Today, most ALFs and continuing care retirement communities (CCRCs) have not invested broadly in home monitoring technology. But some new CCRCs are designed from the ground up. Some, like Lutheran Home Association of Minnesota, have invested in wireless broadband, providing an opportunity for  Minnesota-based Healthsense™ to implement its eNeighbor™ product line throughout as a means to facilitate aging in place.

With a heritage in industrial automation and developed with help from the National Institute on Aging (NIA) and Department of Defense to help with the care of disabled veterans, eNeighbor is a product line that ranges from a simple PERS pendant, pull cord or call button, to a Nurse Call system (with full reporting and analytics), resident monitoring, and a telehealth cart that a nurse can bring into a resident's room and collect vital signs. All ride on that same wireless network. 

A closer look at resident monitoring shows the potential for this technology: the system offers 12 kinds of sensors (including bed, toilet flush, home away, open/closed, incontinence), optional web camera. According to Brian Bischoff of Healthsense, the system has the ability to correlate combinations of information, the sensor information, taken together and correlated offers multiple independent measures of ADLs. 

Brian notes that when used first in independent living residences, eNeighbor offers the facility a way to ensure that residents stay in them as long as feasible. With the typical small number of nursing home beds in CCRCs, a resident that suddenly needs a nursing home bed (as a result of a fall, for example), the CCRC beds might be full -- pushing the resident out into other facilities.  

From the family and resident perspective, enabling a resident of independent living or senior housing to feel safer, and the family to feel more secure, is the real benefit -- as a study that Healthsense commissioned at one CCRC confirmed. To me, the most interesting aspect of the study is its confirmation that actual experience with home monitoring technology improves this sense of safety -- just as the AARP Healthy@Home survey indicated that seniors and caregivers believed and hoped it would.

It's clear that independent ALFs, senior housing communities, and any other aggregate living arrangement have the potential to provide a centralized monitoring service if they have staff to respond.

But could this technology be used in private homes, perhaps that are part of 'Naturally Occuring Retirement Communities' (see ALF or NORCs)? Only if it was configured and monitored remotely by a service provider. Residents could be monitored and rapid response provided by, for example, a home care agency, visiting nurse organization, geriatric care manager.

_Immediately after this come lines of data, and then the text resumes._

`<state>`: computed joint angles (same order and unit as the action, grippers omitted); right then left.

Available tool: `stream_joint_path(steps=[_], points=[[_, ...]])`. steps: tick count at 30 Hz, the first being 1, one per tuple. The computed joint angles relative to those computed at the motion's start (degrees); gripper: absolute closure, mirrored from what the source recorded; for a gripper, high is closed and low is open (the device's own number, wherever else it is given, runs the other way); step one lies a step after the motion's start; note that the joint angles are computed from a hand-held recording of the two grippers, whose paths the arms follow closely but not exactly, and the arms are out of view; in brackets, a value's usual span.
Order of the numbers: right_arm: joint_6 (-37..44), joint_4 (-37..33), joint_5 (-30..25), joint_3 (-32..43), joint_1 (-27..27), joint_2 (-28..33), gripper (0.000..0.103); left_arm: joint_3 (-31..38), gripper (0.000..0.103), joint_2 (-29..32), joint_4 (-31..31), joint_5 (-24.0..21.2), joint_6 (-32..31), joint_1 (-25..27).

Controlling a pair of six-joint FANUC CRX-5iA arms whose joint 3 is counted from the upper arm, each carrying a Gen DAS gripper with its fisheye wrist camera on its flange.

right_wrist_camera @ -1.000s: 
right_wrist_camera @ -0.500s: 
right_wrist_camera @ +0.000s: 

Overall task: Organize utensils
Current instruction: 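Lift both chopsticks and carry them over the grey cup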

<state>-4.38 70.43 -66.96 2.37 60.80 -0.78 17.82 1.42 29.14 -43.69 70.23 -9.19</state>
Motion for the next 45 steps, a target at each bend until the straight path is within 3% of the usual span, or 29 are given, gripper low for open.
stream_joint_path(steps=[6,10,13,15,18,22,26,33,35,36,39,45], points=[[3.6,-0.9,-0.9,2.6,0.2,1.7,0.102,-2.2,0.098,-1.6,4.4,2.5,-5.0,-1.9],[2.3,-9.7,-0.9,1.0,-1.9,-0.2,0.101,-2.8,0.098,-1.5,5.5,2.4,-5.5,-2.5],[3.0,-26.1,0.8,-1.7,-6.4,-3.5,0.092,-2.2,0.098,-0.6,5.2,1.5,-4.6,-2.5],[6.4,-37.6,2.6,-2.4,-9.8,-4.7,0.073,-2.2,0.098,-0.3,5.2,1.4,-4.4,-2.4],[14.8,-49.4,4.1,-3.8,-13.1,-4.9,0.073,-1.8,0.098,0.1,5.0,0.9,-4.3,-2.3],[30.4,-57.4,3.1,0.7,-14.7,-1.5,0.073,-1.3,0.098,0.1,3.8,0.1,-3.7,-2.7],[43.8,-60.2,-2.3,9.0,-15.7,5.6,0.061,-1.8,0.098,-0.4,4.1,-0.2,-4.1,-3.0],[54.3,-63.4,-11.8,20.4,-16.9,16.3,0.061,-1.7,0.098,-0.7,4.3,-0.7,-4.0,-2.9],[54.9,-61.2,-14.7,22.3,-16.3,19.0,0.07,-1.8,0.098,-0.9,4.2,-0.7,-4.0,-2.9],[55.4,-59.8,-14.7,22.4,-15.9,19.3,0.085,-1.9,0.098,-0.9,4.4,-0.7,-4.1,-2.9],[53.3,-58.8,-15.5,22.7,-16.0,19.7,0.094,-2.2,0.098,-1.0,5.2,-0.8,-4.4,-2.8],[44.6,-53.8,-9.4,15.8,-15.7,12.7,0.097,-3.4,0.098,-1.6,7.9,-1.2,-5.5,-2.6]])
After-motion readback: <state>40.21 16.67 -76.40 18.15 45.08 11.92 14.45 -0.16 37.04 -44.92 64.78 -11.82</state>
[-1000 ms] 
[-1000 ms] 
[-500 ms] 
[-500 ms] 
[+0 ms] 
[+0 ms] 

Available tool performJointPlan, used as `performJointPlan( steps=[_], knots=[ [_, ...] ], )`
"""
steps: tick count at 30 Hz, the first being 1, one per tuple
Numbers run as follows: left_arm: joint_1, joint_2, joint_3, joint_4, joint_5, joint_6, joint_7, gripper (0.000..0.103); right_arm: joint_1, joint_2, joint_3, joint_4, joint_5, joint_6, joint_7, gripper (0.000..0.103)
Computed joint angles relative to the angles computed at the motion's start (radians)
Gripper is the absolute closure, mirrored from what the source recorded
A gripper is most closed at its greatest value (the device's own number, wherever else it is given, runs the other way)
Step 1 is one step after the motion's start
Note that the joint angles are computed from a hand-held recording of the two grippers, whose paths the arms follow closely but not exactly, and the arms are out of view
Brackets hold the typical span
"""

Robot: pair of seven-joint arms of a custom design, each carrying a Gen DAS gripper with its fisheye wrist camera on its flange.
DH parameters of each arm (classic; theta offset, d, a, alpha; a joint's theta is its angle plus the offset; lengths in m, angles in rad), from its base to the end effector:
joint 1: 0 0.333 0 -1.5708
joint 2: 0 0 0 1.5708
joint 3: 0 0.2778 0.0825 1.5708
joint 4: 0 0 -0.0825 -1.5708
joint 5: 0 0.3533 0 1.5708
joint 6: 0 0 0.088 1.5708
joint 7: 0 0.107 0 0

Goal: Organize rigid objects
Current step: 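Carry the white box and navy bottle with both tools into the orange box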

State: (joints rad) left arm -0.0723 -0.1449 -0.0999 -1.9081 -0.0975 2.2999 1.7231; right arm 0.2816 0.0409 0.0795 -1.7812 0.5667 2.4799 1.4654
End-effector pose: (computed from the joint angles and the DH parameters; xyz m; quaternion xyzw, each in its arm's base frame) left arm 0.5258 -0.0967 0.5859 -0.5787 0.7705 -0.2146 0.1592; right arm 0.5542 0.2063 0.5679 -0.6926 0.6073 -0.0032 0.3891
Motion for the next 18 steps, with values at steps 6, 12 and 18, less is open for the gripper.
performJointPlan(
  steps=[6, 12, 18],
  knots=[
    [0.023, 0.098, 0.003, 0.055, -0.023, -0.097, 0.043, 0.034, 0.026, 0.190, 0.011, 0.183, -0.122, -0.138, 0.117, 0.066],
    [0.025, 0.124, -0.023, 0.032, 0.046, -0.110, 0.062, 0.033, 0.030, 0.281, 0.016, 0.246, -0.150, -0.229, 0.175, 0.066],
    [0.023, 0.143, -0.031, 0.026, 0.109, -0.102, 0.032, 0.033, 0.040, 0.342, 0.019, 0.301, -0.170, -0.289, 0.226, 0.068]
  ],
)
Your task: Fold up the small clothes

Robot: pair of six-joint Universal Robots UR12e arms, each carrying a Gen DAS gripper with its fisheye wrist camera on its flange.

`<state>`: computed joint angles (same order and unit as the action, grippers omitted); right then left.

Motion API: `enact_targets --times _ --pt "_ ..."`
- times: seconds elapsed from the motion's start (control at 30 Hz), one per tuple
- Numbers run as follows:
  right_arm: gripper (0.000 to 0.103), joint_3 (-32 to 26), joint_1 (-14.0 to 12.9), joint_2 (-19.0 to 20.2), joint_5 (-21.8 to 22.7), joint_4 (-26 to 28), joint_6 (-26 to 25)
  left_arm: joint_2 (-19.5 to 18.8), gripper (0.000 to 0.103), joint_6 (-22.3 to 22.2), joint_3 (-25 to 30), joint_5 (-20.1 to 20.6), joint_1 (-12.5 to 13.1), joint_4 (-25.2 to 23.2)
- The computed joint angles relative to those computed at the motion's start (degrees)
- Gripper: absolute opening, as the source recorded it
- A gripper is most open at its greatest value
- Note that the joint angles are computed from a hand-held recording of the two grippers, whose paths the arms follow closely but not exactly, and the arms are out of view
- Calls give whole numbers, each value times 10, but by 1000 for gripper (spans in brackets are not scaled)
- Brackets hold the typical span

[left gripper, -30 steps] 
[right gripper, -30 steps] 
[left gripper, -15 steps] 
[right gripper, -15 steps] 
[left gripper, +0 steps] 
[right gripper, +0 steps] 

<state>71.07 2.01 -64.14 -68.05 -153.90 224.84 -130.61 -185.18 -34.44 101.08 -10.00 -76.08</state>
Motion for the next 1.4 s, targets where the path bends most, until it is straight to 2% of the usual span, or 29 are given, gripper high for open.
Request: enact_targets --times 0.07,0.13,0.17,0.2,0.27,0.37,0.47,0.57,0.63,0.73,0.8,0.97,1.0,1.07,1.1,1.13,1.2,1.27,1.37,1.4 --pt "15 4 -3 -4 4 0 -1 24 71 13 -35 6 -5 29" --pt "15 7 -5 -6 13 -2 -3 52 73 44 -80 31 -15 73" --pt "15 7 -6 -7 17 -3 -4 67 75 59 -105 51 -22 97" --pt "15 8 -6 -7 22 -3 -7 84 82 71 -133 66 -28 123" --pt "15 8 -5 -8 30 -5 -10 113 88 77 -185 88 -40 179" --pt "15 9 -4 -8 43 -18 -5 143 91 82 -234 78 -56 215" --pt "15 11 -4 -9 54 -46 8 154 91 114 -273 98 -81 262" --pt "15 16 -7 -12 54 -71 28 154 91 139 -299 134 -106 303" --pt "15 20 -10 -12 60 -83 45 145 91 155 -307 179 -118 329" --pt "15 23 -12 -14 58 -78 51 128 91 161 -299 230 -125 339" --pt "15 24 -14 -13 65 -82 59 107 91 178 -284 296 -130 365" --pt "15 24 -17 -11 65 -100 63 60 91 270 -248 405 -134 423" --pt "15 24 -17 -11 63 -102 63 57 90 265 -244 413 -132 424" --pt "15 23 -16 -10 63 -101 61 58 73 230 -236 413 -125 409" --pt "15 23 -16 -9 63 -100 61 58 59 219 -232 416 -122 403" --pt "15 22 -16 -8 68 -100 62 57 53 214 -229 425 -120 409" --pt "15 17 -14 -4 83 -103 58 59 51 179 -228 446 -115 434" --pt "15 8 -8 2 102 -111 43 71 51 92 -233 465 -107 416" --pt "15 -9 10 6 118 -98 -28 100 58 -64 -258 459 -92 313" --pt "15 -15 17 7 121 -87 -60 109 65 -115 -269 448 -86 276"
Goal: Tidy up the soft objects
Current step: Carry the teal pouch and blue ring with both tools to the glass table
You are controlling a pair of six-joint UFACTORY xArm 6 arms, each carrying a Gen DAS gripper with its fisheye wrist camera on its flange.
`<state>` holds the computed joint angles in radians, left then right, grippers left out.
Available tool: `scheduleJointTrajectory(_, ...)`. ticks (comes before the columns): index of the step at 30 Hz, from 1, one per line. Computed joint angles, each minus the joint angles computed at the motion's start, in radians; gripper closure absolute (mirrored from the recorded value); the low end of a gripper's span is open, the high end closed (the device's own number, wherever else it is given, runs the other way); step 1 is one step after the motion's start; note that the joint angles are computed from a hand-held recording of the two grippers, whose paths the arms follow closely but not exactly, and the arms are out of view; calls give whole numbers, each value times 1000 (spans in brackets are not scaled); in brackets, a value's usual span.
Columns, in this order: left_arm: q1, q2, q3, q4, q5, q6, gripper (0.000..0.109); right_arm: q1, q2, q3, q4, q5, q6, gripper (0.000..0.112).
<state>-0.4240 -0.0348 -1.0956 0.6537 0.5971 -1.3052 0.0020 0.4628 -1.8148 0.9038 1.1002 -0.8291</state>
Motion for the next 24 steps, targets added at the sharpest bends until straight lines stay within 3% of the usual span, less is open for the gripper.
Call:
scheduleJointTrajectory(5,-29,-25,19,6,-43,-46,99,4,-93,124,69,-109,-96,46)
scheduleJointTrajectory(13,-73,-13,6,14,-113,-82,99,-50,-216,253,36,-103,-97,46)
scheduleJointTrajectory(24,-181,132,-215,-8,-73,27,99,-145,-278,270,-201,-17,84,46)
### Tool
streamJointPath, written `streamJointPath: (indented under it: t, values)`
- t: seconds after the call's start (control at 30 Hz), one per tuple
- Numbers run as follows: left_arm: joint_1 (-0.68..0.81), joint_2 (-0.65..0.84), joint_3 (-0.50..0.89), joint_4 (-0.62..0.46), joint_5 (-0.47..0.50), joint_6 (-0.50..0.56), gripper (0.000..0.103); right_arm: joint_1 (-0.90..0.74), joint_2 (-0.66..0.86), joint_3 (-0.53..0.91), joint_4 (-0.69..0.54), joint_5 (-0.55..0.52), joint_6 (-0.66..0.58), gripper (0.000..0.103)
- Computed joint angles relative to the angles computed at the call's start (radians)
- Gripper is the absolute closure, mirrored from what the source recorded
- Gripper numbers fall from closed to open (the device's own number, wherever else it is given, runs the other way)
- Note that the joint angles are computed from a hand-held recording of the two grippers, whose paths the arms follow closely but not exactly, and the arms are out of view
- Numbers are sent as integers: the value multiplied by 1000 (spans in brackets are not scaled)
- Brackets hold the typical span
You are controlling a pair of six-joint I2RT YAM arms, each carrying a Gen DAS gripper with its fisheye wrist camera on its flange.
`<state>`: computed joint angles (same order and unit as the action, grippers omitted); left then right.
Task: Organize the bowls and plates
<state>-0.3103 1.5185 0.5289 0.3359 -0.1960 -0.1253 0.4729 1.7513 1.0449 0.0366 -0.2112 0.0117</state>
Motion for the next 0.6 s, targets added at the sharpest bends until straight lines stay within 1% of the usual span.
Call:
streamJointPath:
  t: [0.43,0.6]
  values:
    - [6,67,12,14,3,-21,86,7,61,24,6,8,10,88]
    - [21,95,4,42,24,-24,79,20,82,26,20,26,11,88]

The critical aspect, of course, is reacting to the data -- and converting it to useful information -- even trends that indicate a behavioral change over time. In this frozen housing market, as CCRCs and ALFs try to figure out what services they can bring to the community if the community can't come to them, they should consider eNeighbor or other home monitoring technologies as a potentially high-value marketing strategy for to-be residents.